▸ WORK TO COMPLETE
Nothing but the lines from the one containing "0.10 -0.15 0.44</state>" through the last line of the data below should be returned, each exactly as it stands, pictures excluded.

▸ INPUT DATA
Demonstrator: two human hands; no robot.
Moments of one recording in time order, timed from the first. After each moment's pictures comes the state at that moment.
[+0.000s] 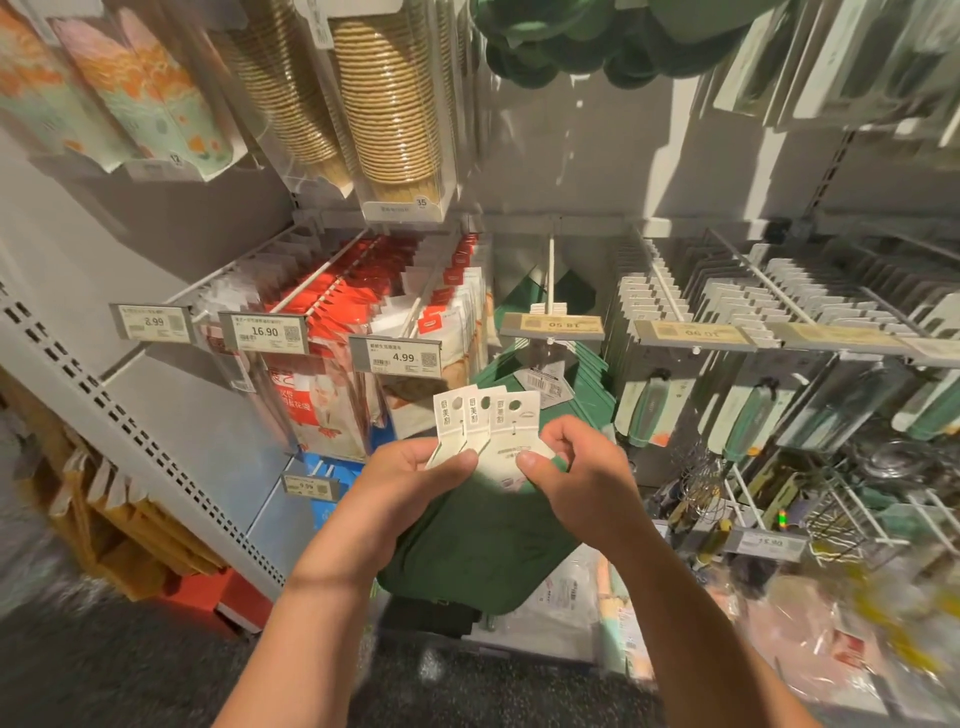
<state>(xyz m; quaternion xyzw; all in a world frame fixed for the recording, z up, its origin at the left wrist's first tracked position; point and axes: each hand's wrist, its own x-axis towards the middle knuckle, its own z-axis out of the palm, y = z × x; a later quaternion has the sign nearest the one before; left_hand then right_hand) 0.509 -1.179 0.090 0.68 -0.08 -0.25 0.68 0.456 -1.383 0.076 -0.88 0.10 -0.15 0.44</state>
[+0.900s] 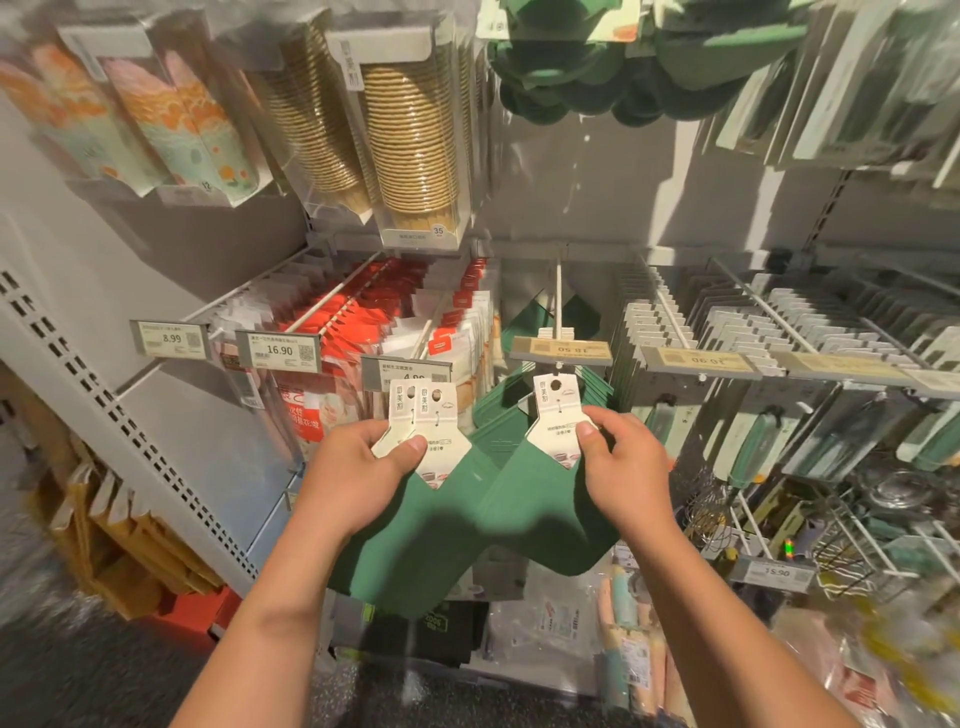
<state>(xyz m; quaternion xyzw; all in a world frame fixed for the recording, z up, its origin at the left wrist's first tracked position) 0.539 -1.148 0.111 0.84 -0.05 -0.02 0.54 0.484 -1.415 0.074 -0.86 0.19 -0.23 0.42</state>
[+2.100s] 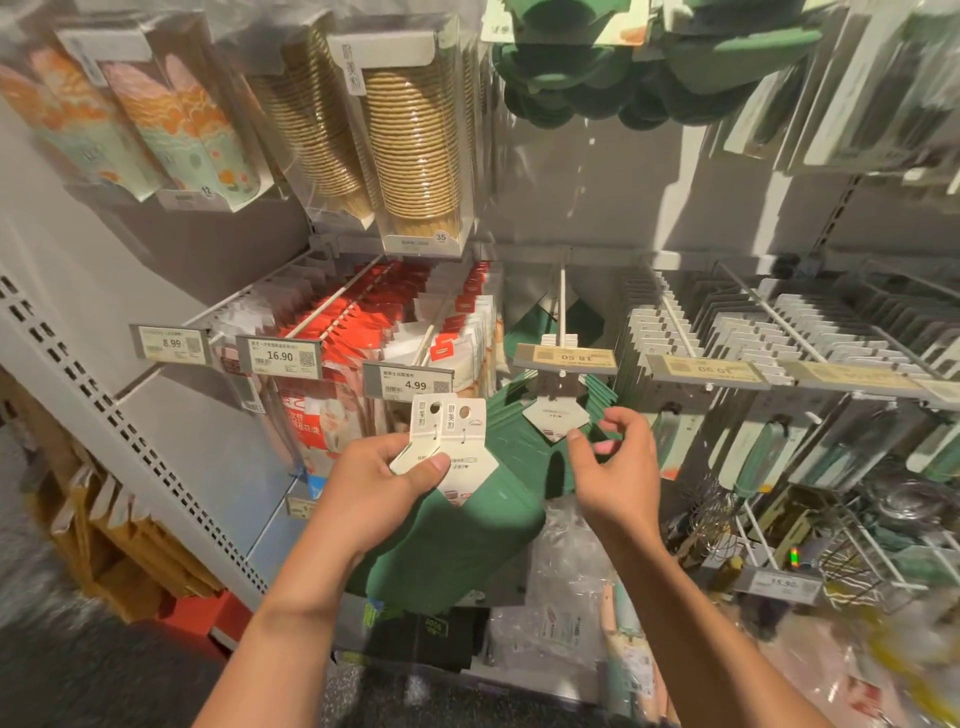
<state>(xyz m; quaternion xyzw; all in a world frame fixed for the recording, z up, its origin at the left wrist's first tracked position) 0.528 -1.161 0.110 0.79 -0.08 -0.07 0.60 0.486 -1.396 0.074 -0.79 0.24 -0.25 0.50</state>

▸ REPLY
<state>(xyz m; quaternion xyzw; all in a world frame fixed for the recording, z up, its origin at the left wrist's first tracked position; point and axes: each hand's wrist, its own x-axis towards the middle knuckle, its own z-axis out of the palm, y = z × x; a later quaternion has the sign nearest the one before; left_hand then right_hand) 0.509 -1.179 0.090 0.68 -0.08 -0.25 0.68 0.456 -1.383 0.076 -0.88 0.10 -0.15 0.44</state>
[+0.900s] 
<state>(xyz m; quaternion xyzw; all in a world frame fixed for the recording, z up, its origin at the left wrist's first tracked position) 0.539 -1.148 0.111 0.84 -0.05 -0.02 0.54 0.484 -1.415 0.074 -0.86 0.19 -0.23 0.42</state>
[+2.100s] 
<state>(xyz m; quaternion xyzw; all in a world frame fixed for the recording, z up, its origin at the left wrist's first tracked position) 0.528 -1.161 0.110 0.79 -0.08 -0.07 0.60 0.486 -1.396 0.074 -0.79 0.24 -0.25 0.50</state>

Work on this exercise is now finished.